I will now revert to the issue regarding the validity of the order which the Defendant wishes to have extended. I do so by, first, making reference to the following words of Rawal J. (as she then was) in the case of JULIUS NJOROGE MUIRA VS HARRISON KIAMBUTHI MBURU  e KLR
“…I shall thus, without hesitation, find that the Original Summons is not in existence and all efforts to revive the same by re-issuance were null and void. The Original Summons which has lost its life cannot be resurrected… I shall quote the passage by Lord Denning in the case of Macfoy Vs. United African Limited  3 All E.R 1169 at 1172;
‘if an act is void, then it is, in law, a nullity and not a mere irregularity. It is not only bad but incurably bad… And every proceeding which is founded on it is also bad and incurably bad. It will collapse?.
The non-compliance of the process of renewal is a fundamental defect which cannot be cured by inherent powers”.
In this case, the Defendant has explained that his efforts to get the security was hampered by circumstances which were beyond his control. The said circumstances were the delay by the Department of Lands to make available a Certificate of Official Search.
Obviously, the Defendant could not take control of the Department of Lands, to ensure that he got the Certificate sooner.
But I also believe that the Defendant could, possibly, have gone to the Department of Lands sooner than 25th February 2015, to seek the certificate. I say so because the Defendant was well aware that he had only 30 days within which to procure the requisite security.

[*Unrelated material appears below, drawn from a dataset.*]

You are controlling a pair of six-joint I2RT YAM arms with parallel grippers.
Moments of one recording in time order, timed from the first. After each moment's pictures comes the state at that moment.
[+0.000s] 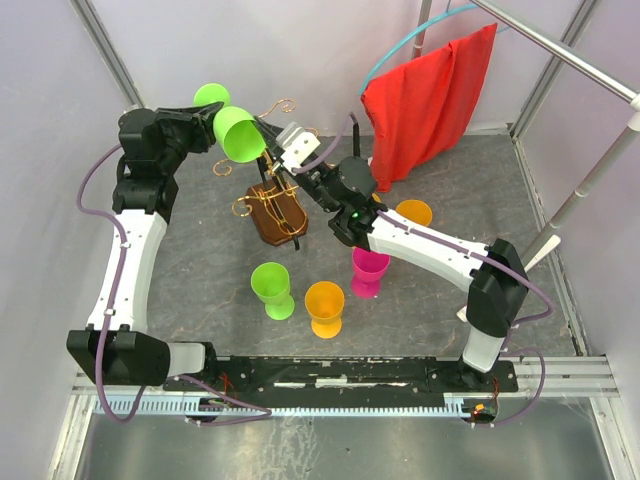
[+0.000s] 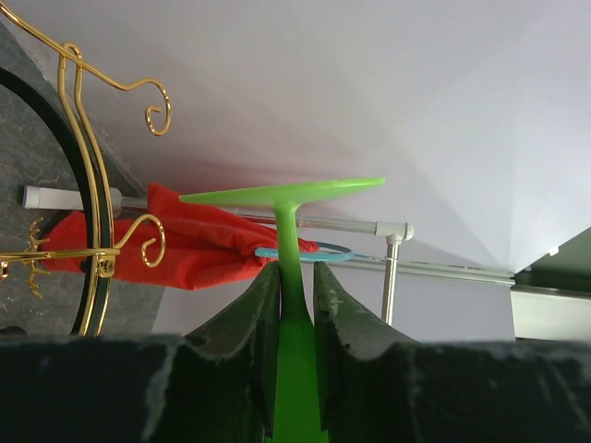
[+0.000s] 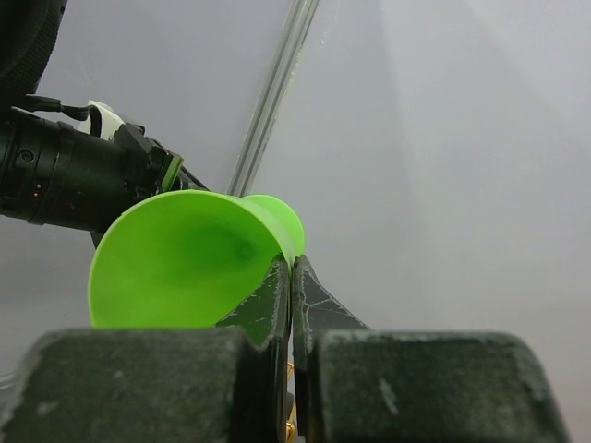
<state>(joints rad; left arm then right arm) -0.02 1.30 1.42 -0.23 0.20 -1.53 0.95 1.78 1.55 0.79 0.00 -0.47</state>
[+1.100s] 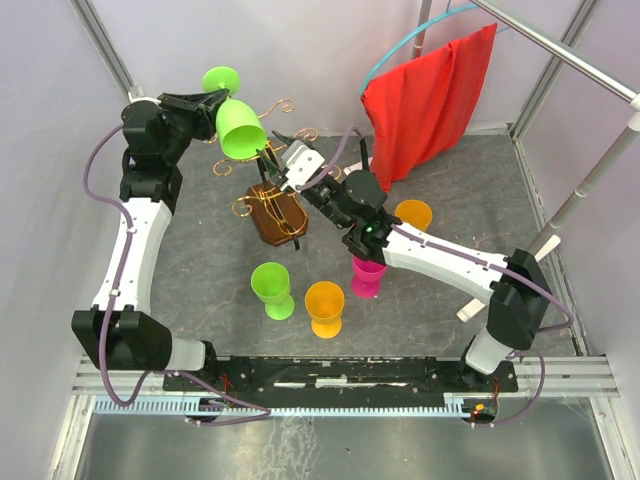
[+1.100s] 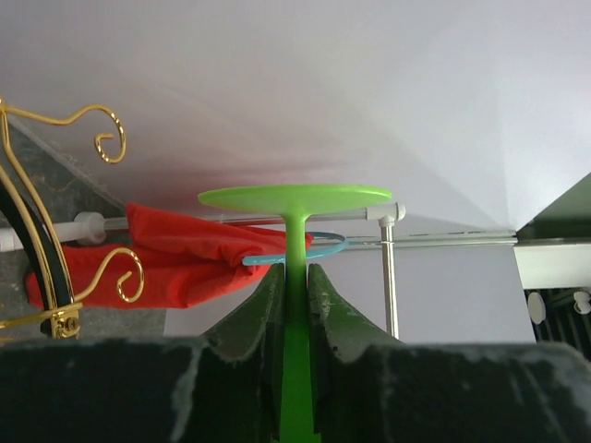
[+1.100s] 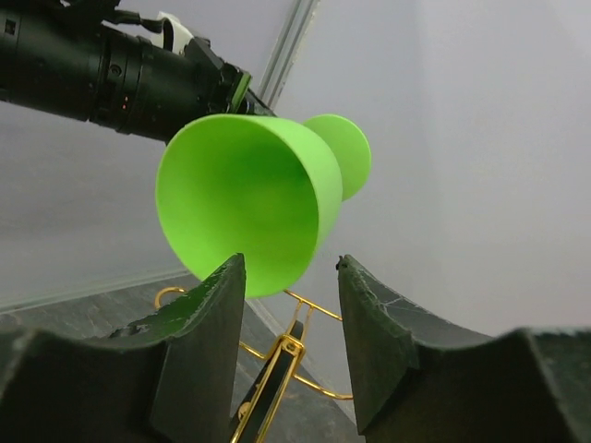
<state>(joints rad) -0.02 1.38 1.44 -0.07 0.26 -1.46 0.97 1.66 1.40 0.71 0.03 -0.50</state>
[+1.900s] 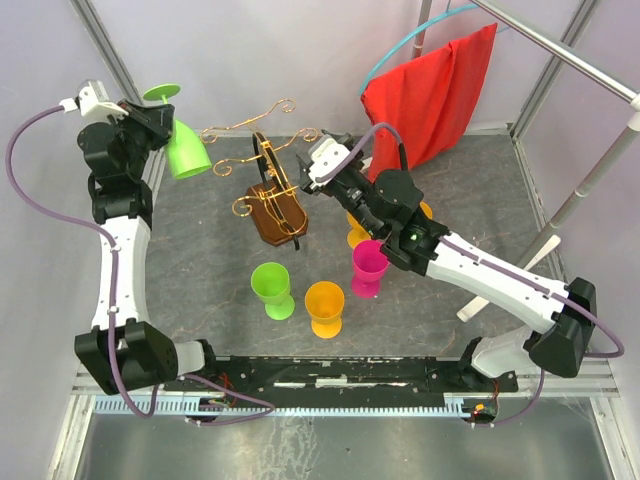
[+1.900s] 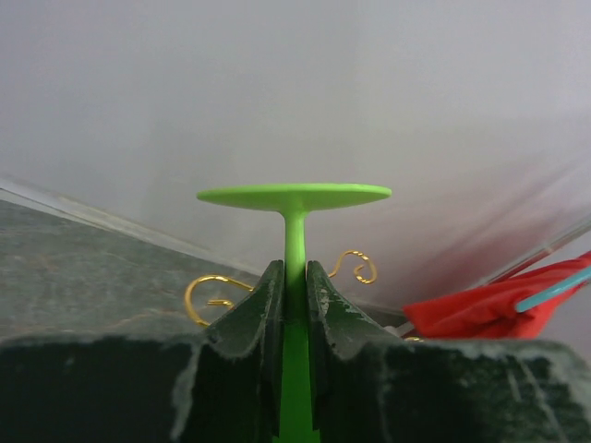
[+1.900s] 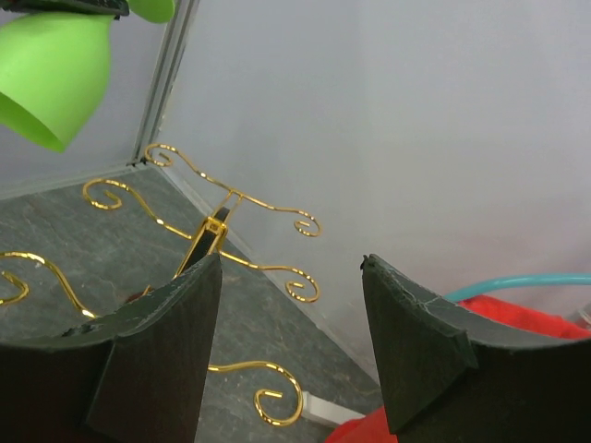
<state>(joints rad) 0.23 1.28 1.31 0.08 0.28 -0.64 0.97 1.41 1.32 0.35 0.24 -0.56</state>
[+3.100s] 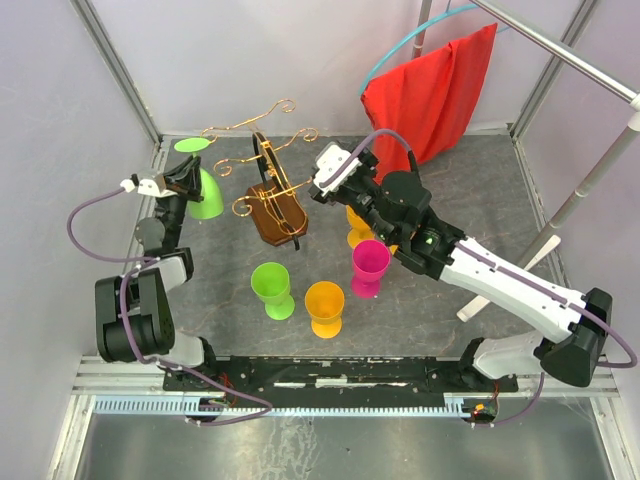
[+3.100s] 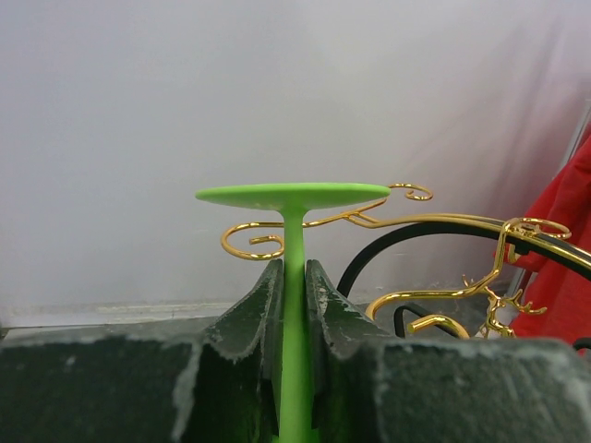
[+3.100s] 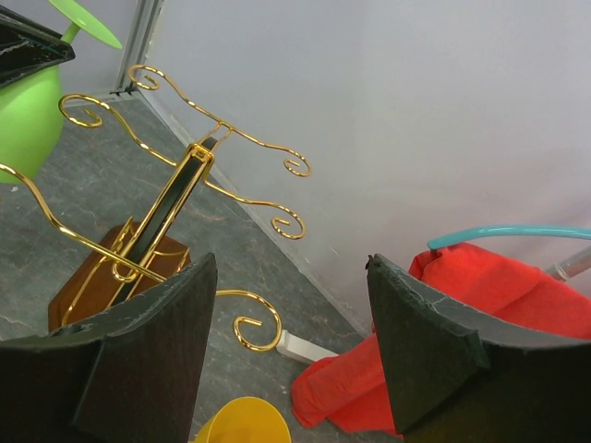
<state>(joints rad) 0.22 1.44 0.53 1.45 0.40 -0.34 0.95 1.32 1.29 0.15 0.27 -0.59</state>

According to the Defendant, the order in issue was made on 9th February 2015. If that be correct, it implies that the Defendant waited for 2 weeks before asking for the certificate of Official Search. There has been no explanation by the Defendant for that delay.
In any event, by my calculations, the period of 30 days, which begun to run from the date when the court granted the stay of execution, lapsed on 11th March 2015. Therefore, by the time the Defendant came back to court, on 12th March 2015, the orders dated 9th February 2015 was no longer in force: They could not, therefore, be extended.
For that reason, the application fails, and is therefore dismissed.
But even because of the failure by the applicant to explain why he waited until 25th February 2015, to commence the process of the official search, the application would have failed.
Finally, I am aware that, in reality, the defendant has already had more than 30 days from the date when he brought his present application. Therefore, if he had been serious about his request, he would have already made available the security.
Nonetheless, the application dated 12th March 2015 is dismissed, with costs to the plaintiff.
DATED, SIGNED and DELIVERED at NAIROBI this 17th day of April 2015.
FRED A. OCHIENG
Ruling read in open court in the presence of
……………………………………………….. for the Plaintiff
………………………………………………. for the Defendant.